As a longtime customer of SAP, Rob Ludwig knows how critical employee training can be for new implementations or upgrades of this complex ERP software. But this CIO of Heads & Threads International LLC, a $160 million importer and distributor of industrial fasteners based in Bloomingdale, Ill., can't afford to bring in consultants to train the 150+ employees (half the company's workforce) who handle sales over the telephone. It's clearly important to "make sure they know how to use the system to perform transactions and provide customer service," says Ludwig, who runs an eight-person IT department.
So what's a smaller enterprise to do? Ludwig fine-tuned his own in-house version of "train-the-trainer," a three-stage procedure that transfers knowledge from individuals to branches to the entire company. "We create a separate team, make them into experts, develop the materials and send them out to the field," he explains.

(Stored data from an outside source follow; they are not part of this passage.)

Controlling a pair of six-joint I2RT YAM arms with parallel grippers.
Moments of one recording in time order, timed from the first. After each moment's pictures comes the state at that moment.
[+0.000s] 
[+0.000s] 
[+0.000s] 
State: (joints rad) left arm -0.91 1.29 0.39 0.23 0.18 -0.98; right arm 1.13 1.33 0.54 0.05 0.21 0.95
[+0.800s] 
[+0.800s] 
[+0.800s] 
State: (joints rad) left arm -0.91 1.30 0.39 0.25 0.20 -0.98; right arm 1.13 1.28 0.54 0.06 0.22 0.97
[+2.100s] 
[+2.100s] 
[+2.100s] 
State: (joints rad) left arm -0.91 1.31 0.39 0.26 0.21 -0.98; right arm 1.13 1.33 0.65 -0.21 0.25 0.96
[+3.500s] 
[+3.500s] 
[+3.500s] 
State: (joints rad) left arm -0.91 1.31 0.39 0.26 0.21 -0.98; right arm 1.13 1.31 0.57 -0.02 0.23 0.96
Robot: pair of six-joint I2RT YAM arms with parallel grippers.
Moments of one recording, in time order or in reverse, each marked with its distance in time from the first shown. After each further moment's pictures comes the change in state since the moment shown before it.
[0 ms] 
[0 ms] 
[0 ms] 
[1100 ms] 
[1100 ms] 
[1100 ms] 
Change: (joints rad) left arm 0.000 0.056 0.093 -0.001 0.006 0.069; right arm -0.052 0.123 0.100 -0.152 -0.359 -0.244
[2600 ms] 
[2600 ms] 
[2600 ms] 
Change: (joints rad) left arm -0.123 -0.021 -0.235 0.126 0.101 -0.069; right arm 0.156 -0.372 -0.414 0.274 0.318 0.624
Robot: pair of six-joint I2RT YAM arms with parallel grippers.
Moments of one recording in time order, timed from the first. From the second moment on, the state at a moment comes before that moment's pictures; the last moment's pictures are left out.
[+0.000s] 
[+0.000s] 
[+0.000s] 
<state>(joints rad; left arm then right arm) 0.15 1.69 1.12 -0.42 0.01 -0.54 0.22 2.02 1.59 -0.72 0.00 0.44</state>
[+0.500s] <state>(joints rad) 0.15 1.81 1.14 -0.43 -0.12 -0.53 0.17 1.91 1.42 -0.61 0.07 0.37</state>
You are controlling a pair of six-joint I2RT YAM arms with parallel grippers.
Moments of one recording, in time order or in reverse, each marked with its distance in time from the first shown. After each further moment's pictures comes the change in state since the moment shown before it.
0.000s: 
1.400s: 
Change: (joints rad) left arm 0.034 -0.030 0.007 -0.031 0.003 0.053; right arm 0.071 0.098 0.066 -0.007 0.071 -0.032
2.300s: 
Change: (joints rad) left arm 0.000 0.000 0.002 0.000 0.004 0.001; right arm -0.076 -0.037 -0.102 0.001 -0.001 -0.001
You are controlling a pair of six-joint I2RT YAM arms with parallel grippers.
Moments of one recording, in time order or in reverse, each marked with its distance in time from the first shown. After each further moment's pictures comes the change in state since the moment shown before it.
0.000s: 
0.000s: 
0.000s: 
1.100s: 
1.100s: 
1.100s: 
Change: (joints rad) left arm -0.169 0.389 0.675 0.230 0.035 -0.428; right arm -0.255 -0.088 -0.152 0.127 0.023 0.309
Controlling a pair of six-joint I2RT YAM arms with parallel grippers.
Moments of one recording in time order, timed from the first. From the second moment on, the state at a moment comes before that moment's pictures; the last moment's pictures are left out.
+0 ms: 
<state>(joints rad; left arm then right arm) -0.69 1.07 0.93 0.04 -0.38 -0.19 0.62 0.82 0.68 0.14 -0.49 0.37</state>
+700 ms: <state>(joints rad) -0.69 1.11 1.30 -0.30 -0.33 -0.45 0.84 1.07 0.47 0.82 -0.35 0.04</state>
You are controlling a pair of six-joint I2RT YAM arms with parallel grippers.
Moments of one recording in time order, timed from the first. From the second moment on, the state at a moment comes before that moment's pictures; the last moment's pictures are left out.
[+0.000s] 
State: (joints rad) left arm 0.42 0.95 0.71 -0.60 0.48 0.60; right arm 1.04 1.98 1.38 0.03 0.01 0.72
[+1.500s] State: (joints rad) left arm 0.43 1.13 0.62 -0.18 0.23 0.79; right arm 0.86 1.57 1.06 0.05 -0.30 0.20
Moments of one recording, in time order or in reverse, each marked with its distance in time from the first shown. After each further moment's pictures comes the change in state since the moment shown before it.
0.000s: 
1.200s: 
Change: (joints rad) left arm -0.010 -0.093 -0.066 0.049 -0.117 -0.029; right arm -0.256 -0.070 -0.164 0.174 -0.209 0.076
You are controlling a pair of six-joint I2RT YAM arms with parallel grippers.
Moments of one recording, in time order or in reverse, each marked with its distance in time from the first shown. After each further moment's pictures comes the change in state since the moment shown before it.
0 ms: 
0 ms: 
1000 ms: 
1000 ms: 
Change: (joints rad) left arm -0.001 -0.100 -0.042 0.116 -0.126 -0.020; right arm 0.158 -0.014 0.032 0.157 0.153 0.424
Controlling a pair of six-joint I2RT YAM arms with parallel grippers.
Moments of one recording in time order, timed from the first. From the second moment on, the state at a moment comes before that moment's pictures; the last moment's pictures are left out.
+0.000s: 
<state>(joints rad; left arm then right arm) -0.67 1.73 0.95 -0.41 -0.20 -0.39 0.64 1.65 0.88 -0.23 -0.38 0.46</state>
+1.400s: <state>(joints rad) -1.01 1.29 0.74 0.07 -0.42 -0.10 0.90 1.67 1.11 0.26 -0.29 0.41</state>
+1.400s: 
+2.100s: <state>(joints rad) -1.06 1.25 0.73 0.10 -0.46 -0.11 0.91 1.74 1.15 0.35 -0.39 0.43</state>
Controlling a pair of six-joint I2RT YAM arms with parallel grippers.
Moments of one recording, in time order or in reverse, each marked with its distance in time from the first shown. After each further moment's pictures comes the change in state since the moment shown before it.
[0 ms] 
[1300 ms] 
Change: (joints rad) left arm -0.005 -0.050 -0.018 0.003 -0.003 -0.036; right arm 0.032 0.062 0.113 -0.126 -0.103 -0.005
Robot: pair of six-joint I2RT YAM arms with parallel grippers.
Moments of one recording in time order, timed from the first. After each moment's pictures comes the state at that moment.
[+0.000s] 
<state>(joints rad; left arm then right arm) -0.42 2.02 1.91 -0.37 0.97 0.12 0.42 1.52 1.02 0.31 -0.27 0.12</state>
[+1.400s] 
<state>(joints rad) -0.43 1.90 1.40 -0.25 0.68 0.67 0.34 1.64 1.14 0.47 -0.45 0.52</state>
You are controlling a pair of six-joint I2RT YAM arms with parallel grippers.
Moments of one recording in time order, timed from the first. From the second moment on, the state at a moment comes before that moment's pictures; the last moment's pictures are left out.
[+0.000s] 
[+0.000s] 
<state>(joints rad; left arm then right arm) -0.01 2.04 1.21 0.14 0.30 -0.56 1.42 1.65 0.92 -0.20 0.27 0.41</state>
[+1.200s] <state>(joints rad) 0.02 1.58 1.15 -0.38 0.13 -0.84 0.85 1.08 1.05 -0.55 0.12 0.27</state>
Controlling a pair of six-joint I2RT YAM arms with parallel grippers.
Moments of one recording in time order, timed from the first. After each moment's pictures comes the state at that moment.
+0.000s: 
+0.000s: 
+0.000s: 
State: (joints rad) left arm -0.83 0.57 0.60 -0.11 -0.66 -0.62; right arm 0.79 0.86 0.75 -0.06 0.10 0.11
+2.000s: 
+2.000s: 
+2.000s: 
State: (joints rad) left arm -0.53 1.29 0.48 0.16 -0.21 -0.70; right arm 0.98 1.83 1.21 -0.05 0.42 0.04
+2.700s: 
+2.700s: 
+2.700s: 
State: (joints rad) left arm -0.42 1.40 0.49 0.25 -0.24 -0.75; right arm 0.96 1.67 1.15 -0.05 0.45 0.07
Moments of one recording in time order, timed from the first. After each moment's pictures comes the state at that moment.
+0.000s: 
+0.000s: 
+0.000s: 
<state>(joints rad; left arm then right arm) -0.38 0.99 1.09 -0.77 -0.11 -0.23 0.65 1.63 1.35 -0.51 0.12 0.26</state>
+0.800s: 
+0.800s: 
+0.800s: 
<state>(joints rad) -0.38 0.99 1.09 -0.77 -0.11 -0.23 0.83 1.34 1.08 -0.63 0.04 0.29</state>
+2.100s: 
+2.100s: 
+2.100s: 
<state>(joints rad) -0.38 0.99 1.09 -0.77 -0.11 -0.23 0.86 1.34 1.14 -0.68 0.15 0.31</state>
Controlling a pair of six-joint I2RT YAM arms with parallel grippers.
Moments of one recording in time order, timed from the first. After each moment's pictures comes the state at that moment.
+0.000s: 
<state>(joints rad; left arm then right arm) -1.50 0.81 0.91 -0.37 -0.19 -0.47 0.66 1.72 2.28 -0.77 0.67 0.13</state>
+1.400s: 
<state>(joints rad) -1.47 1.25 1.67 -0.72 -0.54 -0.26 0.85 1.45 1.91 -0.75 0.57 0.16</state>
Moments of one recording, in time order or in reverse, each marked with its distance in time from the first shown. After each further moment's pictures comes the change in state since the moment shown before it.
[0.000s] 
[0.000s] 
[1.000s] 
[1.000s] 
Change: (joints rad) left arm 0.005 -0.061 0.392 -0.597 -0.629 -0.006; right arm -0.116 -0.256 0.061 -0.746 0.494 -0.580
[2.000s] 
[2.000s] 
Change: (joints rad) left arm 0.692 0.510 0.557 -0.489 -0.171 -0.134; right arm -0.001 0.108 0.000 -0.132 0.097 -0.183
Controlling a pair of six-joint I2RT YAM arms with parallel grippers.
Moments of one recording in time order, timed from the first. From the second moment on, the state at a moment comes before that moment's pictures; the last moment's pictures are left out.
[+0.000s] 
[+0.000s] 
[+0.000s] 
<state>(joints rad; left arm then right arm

Once everyone is trained, the CIO ensures a smooth "go live" date by conducting a mammoth simulation on a Saturday. Just about everyone comes in, and some, including the CEO, role-play as customers calling in orders.
In one case, a top sales executive who was sure she could handle the new system cracked under the pressure and went home in tears. "Better to cry on a Saturday than a Monday," Ludwig quipped, which became a running joke. And the saleswoman, of course, got the additional training she needed. Problem solved.